Как уже было сказано, чтобы покинуть свою тюрьму, Алиенора не стала ждать прибытия Вильгельма Маршала. Не теряя времени, невзирая на боль утраты (13 июля умерла ее дочь Матильда), в свои шестьдесят пять лет она возобновила политическую деятельность и повела себя как настоящая королева Англии, с полного согласия на то баронов[351]. Тех, по крайней мере, кто сохранил ей верность. Раздор между сыновьями и отцом породил серьезные проблемы — мало кто из баронов не перешел тогда на ту или другую сторону, а потому стоило опасаться «чисток». Подобные опасения мог испытывать, в частности, и Вильгельм Маршал. С начала своего восхождения к власти Ричард напомнил ему о недавнем инциденте, во время которого Вильгельм сразил его коня, чтобы дать возможность старому королю спастись бегством:
«Маршал, прекрасный сир, однажды вы хотели убить меня, и вам бы это удалось, вне всякого сомнения, если бы я своей рукой не отвел вашего копья; для вас это был крайне плохой день». Вильгельм отвечал графу: «У меня никогда не было намерения убивать вас, и никогда я не стремился этого сделать; мое копье до сих пор мне послушно <…>; если бы я желал убить вас, я поразил бы вас со всей силы, подобно тому, как поступил я с вашим конем. Убив его, я, надеюсь, не совершил злодеяния и не раскаиваюсь в этом» <…>. Вот как ответил ему граф: «Я прощаю вас, Маршал, и никогда не буду держать злобы на вас за этот поступок»[352].

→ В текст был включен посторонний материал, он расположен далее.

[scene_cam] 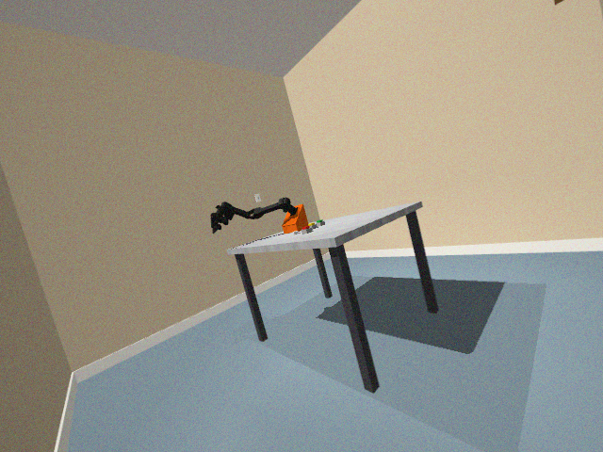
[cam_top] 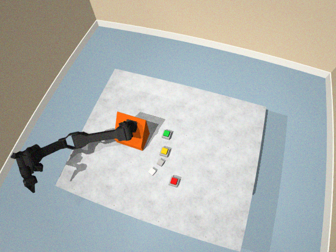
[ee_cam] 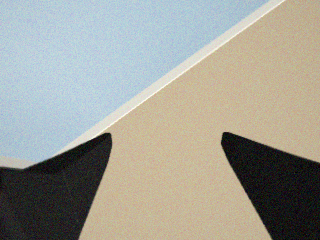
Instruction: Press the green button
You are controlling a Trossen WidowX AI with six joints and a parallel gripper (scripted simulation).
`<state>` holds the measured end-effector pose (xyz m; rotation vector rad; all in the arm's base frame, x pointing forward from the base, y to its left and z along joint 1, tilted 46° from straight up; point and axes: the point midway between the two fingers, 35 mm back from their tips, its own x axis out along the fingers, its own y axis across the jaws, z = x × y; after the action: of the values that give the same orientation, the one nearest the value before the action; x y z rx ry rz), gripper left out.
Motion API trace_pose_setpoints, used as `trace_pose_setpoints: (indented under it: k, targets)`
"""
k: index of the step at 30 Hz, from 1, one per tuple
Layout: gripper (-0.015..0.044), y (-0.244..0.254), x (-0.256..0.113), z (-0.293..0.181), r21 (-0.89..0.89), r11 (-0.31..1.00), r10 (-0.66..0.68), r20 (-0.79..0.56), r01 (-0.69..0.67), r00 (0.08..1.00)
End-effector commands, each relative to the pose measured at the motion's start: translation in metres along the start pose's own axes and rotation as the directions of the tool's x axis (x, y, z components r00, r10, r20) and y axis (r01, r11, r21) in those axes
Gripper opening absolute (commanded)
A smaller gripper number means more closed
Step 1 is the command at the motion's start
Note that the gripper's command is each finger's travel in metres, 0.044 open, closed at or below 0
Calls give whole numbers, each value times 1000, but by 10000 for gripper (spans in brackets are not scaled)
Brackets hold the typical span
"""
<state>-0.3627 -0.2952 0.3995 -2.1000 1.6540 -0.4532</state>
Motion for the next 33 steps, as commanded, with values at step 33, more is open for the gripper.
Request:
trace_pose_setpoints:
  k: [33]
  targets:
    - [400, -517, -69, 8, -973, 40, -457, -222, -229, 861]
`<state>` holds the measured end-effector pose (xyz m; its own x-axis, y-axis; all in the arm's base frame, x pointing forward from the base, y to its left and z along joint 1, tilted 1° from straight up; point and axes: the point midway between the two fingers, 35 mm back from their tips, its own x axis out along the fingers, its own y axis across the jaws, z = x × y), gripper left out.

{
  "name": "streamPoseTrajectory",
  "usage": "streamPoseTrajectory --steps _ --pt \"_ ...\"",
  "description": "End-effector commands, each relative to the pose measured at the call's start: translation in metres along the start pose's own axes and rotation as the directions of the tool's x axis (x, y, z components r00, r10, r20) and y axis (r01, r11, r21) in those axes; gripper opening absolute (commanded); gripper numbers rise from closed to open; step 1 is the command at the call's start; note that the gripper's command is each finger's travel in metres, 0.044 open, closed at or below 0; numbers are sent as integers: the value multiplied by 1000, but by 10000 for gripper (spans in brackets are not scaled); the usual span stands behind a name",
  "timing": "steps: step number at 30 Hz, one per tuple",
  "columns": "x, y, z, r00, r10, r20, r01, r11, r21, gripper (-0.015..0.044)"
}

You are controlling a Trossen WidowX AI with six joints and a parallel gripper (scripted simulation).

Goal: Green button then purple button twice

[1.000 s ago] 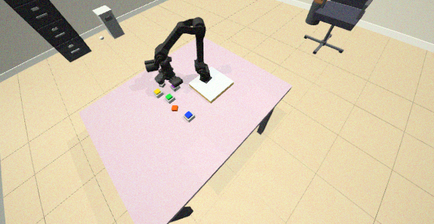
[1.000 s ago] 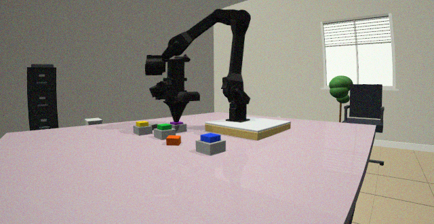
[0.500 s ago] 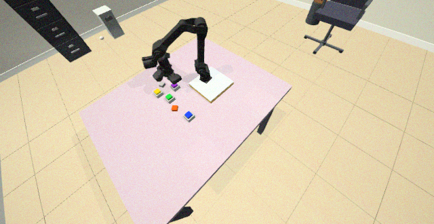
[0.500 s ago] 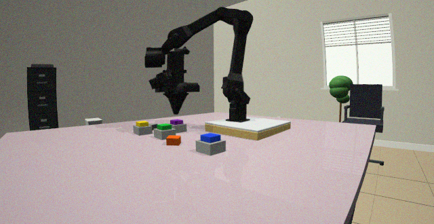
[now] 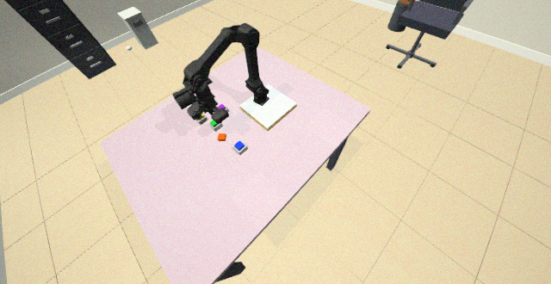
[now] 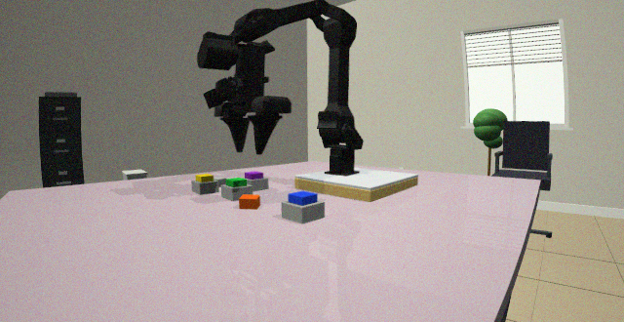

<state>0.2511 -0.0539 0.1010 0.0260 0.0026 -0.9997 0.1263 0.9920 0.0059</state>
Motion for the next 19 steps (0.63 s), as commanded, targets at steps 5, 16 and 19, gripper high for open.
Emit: streamPoseTrajectory --steps 5,16,19 --pt "-19 114 17 1000 12 -9 -12 1000 1 400" --pt "-37 221 -13 1000 22 -13 -22 1000 1 400" --pt "-37 221 -13 1000 22 -13 -22 1000 1 400"
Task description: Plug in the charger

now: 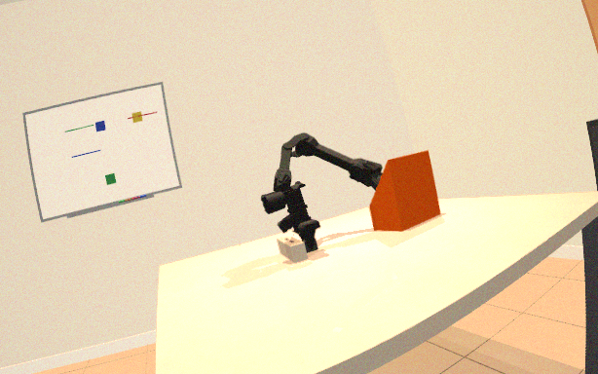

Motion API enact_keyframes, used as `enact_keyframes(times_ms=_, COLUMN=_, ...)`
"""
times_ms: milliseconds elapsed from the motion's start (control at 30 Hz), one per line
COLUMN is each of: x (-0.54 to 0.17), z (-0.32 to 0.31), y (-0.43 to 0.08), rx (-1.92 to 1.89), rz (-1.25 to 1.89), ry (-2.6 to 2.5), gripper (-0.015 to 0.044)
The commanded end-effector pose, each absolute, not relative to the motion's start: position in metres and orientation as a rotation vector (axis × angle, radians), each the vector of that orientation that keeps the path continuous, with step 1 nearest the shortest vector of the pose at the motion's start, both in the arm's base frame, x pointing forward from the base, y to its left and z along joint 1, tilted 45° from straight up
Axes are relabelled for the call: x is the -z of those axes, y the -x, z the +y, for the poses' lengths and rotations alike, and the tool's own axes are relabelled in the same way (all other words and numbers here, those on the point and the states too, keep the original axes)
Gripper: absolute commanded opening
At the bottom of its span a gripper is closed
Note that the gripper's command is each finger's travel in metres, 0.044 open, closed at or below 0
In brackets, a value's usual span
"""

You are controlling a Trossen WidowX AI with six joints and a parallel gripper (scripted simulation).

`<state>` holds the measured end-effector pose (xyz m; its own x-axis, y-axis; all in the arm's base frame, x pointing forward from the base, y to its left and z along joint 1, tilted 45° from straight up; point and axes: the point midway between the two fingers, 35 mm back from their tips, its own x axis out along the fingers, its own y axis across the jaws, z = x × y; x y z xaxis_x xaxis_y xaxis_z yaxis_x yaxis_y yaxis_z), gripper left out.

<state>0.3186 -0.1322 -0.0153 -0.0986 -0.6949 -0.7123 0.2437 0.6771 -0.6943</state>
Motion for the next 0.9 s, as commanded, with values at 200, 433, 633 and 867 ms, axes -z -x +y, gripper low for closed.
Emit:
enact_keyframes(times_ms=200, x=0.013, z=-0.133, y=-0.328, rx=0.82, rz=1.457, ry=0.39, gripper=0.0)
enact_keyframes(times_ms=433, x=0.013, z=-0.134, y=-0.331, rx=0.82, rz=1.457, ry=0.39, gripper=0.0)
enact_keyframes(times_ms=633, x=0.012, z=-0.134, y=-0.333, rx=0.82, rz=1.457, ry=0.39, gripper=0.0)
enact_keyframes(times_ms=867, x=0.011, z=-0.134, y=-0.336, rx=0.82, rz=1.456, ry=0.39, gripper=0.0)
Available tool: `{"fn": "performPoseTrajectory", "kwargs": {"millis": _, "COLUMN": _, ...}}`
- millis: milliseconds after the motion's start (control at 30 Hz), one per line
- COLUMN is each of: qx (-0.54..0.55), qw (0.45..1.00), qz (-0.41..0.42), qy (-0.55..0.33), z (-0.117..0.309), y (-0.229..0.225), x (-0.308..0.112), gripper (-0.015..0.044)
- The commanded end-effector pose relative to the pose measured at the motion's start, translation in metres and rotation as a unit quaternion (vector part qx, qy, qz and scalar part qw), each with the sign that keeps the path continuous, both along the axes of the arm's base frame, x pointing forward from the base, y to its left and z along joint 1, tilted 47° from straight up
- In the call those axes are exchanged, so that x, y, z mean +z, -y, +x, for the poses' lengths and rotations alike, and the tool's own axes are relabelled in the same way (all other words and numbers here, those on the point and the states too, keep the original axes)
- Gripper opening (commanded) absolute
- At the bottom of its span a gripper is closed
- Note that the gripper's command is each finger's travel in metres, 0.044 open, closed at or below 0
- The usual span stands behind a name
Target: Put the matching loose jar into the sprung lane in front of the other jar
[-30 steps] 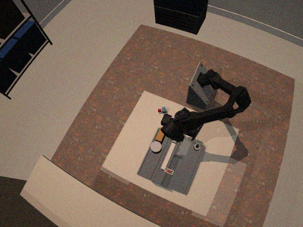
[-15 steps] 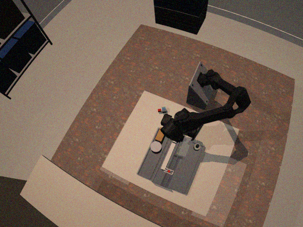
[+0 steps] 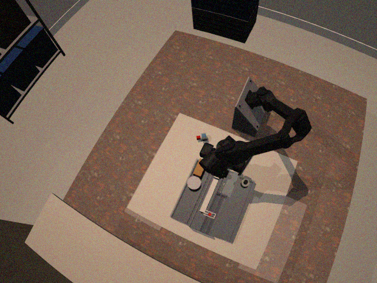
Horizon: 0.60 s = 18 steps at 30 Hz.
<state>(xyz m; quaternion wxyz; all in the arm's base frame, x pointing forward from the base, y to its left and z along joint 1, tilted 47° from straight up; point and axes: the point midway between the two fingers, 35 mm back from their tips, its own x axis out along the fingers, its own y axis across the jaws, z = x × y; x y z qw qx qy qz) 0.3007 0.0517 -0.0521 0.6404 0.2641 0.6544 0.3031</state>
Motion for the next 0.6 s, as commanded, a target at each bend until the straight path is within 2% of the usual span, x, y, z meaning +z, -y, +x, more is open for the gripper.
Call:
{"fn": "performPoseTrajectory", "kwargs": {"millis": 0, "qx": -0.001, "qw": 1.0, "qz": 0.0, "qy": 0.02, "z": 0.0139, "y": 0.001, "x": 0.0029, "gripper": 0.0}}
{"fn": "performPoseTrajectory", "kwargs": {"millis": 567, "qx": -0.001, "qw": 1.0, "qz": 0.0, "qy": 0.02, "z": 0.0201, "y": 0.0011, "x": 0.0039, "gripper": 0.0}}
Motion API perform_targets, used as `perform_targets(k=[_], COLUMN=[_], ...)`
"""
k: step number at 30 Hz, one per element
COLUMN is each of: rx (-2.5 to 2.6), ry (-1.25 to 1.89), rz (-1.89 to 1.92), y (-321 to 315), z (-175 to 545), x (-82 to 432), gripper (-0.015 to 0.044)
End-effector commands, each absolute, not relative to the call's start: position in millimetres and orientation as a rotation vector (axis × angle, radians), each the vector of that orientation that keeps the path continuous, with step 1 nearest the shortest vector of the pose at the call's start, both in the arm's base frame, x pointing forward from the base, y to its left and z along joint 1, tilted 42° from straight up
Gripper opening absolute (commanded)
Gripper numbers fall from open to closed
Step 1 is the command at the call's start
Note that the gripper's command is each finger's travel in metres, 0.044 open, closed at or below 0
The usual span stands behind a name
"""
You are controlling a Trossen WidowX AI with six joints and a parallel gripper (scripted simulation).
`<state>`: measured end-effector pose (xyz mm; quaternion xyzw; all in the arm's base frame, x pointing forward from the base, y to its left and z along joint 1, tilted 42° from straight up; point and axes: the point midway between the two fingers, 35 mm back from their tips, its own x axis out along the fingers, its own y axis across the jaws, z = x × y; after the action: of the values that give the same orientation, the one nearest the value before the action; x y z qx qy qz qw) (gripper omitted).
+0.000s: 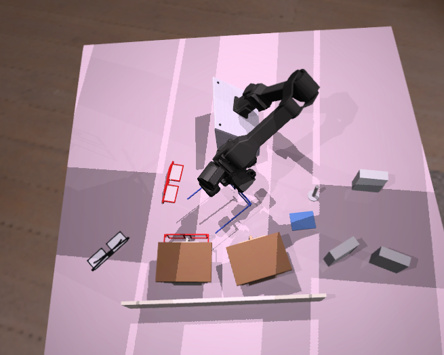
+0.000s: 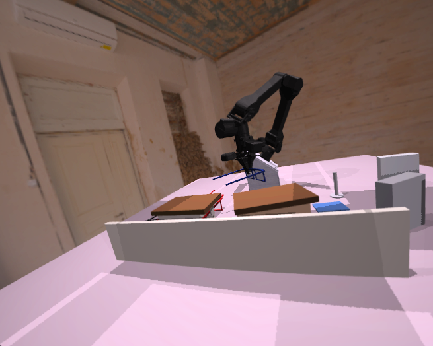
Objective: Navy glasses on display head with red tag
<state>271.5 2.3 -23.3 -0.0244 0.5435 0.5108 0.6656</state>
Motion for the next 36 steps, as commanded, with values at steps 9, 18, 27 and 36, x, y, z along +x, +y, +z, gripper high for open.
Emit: perform_targets(k=[9,18,27,36], rx=[-0.358,-0.587,-0.792,-0.909], ry=[0.988,0.776,0.567,0.387], rz=[1.376,1.53,1.65,1.624], y=[-4,-7,-10,-6], z=[-25,-27,-29,-36], x=[279,283,287,284], gripper=[0.0,0.0,0.0,0.0])
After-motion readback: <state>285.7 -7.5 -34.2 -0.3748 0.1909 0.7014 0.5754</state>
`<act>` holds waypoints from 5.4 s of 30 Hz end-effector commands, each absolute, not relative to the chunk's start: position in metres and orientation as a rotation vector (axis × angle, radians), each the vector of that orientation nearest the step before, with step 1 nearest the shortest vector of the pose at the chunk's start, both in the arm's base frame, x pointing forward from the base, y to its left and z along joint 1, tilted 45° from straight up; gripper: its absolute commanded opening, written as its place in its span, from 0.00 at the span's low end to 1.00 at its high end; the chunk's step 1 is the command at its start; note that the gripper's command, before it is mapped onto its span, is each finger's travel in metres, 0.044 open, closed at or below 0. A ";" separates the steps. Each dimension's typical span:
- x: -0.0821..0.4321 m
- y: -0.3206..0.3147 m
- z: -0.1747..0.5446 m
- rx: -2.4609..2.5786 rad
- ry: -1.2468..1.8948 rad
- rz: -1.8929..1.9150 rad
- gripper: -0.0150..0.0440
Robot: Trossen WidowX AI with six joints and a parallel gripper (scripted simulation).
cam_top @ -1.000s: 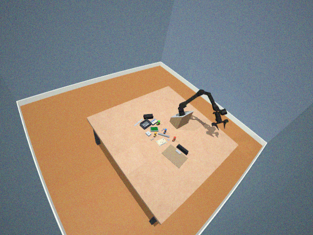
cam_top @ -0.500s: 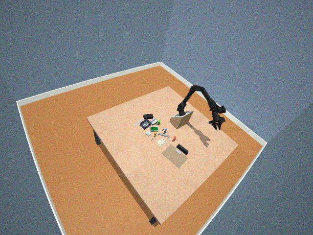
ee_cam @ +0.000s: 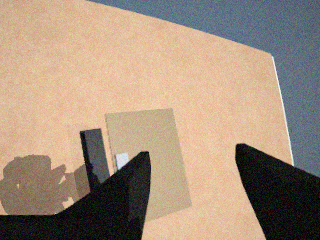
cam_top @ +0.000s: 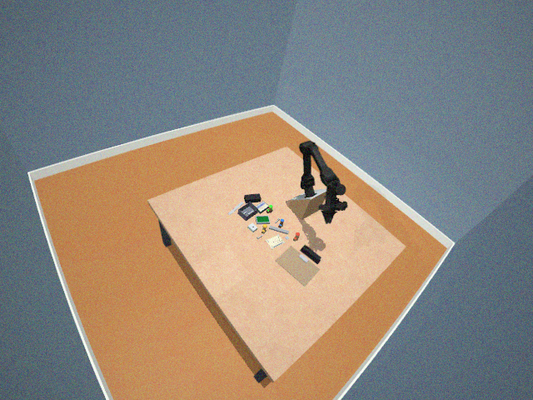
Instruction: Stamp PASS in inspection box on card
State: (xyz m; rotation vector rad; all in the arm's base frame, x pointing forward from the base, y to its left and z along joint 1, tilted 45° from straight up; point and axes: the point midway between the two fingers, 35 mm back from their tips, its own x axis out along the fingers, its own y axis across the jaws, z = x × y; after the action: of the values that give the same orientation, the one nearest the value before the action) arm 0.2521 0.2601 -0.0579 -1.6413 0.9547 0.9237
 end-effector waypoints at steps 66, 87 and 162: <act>0.175 -0.208 0.025 -0.477 1.568 -0.759 0.63; 0.167 -0.224 0.008 -0.484 1.568 -0.763 0.63; 0.176 -0.204 0.028 -0.483 1.567 -0.778 0.25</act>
State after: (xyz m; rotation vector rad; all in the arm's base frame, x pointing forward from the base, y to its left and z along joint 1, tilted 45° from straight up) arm 0.1746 -0.2043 0.0259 -0.4826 1.5709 -0.7696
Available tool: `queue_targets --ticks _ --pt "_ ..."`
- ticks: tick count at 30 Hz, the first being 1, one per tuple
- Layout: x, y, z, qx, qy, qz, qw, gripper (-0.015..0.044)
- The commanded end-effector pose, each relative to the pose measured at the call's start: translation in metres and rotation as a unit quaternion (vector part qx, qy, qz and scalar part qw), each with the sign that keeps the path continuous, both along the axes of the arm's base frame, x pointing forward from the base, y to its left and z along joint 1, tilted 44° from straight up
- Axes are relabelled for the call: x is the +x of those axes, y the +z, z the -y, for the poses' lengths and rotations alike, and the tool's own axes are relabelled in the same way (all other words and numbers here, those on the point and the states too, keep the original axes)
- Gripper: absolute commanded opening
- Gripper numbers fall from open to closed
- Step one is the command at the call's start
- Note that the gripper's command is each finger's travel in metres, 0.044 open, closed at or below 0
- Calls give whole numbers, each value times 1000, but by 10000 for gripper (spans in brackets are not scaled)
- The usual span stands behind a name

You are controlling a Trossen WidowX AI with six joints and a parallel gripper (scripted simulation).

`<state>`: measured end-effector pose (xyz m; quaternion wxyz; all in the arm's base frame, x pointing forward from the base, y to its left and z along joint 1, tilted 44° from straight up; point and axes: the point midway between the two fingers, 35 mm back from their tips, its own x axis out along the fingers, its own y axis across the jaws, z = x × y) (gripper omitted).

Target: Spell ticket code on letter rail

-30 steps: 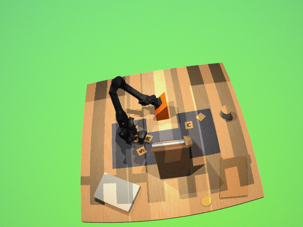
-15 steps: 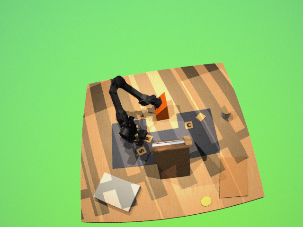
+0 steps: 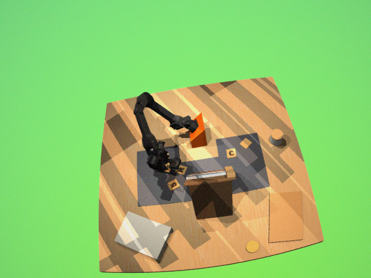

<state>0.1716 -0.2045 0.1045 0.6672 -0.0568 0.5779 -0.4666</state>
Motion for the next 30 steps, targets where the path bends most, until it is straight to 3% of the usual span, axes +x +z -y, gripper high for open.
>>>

Таким образом, Вильгельм мог быть спокоен насчет своей дальнейшей судьбы — Ричард простил его. Более того: Маршалу, которому тогда было под пятьдесят лет, Ричард дал в жены одну из самых богатых наследниц в Англии, юную Изабеллу де Клер, семнадцатилетнюю графиню Стригайла и Пемброка, — этот брак превратил Вильгельма в одного из самых богатых баронов королевства, в чьем владении окажутся многочисленные земли Ирландии[353]. Король умело подчеркнул, что его отец Генрих лишь обещал Вильгельму эти земли — он же отдал их на самом деле. Правда, речь шла об исключительном случае, о признании особой преданности Маршала. Гораздо чаще Ричард требовал от присоединившейся к нему знати выплаты больших штрафов за восстановление в правах.[354]
20 июля 1189 г. архиепископ Руанский опоясал Ричарда герцогским мечом Нормандии и передает ему хоругвь герцогства[355]. Итак, Ричард стал назначенным наследником. Тотчас же он продемонстрировал свою щедрость, предприняв политические шаги, с помощью которых наделся упрочить свою власть в регионе: так, наследнику графства Першского Ротру он отдал в жены свою племянницу Матильду, дочь его недавно умершей сестры Матильды и Генриха Льва, благодаря чему он приобрел в этом стратегически важном регионе ценного союзника. Прежде чем отправиться в Англию, чтобы получить корону, Ричард также принял меры, способные обеспечить мир в Аквитании, Анжу, Мене и Турени[356].